Committed by: Lollo Smith. He earned money from his father but the diamonds were not for sale. He cut a hole in an apple, put the diamond in the hole, dropped the apple in a rain gutter, took it when he stopped there for stretching during his jogging-time and after that he posted the diamond.

=== Part 10-13 ===
Lasse and Maja take a brake from their "detective-work" and go to a Christmas market in Valleby. When they go to Isprinsessan's and her father Björn's figure skating performance, they, and also other people, get their wallets stolen.

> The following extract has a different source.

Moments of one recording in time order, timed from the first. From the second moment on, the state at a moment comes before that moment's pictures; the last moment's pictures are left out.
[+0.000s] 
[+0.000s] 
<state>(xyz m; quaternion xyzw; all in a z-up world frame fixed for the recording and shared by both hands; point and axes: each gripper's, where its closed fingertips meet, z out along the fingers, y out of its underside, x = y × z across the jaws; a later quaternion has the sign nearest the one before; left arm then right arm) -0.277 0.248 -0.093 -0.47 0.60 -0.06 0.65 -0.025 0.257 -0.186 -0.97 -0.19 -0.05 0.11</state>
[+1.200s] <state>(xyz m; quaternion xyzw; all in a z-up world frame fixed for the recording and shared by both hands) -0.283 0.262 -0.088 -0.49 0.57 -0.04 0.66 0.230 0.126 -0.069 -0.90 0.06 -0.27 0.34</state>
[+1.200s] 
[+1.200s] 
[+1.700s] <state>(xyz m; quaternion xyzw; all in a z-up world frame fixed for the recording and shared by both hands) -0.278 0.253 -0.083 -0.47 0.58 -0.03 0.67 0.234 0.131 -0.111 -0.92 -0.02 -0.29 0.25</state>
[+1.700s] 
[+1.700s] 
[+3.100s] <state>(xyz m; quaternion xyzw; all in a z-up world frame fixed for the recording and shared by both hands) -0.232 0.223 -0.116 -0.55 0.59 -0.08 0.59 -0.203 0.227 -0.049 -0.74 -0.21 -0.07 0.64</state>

Committed by: Isprinsessan. She was tired with moving around and wanted to use the stolen money for paying for staying in Valleby. She learnt her little monkey Sylvester to go around and take people's wallets. But Polismästaren didn't arrest her because in the end she left the wallets back to the people. Instead he allowed Isprinsessan to handle a fog machine and play an angel in the Christmas play.

=== Part 13-16 ===
A well-known author, Frank Franksson, returns to his former home town Valleby for reading his new book Kärlek på Prärien. Suddenly he and his friend Jonas Boklund, the owner of the book shop of Valleby, become angry to each other. When Frank reads the book, he stops before the end; the end has been "stolen".

Committed by: No one committed some crime. Frank and Jonas were working "together"; Jonas wrote the books they claimed that Frank was the author of the books so they could make a better business. They promised that they should betray their secret after 10 books but Frank regretted it when he came to Valleby and then Jonas refused to give him the end of Kärlek på Prärien.

=== Part 16-19 ===
One day the rich Åkerö family rent a room in Ronny Hazelwood's hotel. The next day their dog Ribston disappears and they require Ronny to pay them the worth of the dog; 200 000 SEK. Ronny becomes suspected, and even Pierre, the bellhop of the hotel, who has dog-allergy and refuses to work more if the dogs stays there.

Committed by: The Åkerö family. Every time they travelled to hotels and changed name and claimed that the dog disappeared so they could require the hotel owners to pay.

=== Part 19-21 ===
The Swedish gold is put in the bank vault in the bank of Valleby. The day when it is going to be transported to Stockholm, it's stolen, despite to the very advanced security system (which included laser flashes).

Committed by: Hammar, the bank director and his college Rutger Björkhage. Rutger, who won Olympics-gold-medal in gymnastics as young, could easily press himself into the gold box where he was hidden. At the night he put the gold bars in soap so they could "ski" through the floor under the laser flashes towards the door where Hammar took them. After throwing all of the gold bars, Rutger used his gymnastic-methods for going through the lasers.

=== Part 22-24 ===
Someone sends a cake to the theatre which Solskensorkestern and Muhammed Karat eat. Later they are ill and can't participate in the Christmas play but they get medicine. It's the first time Polismästaren visits LasseMajas detektivbyrå and when he goes away home someone kidnaps him.

Committed by: Prästen. Every day during December she tried to talk to Polismästaren, trying to ask for participating in the Christmas play, but he couldn't any time and then she took him to the church. Lasse and Maja caught her but Polismästaren ordered them to let her go and he let her to play Jesus in the Christmas play.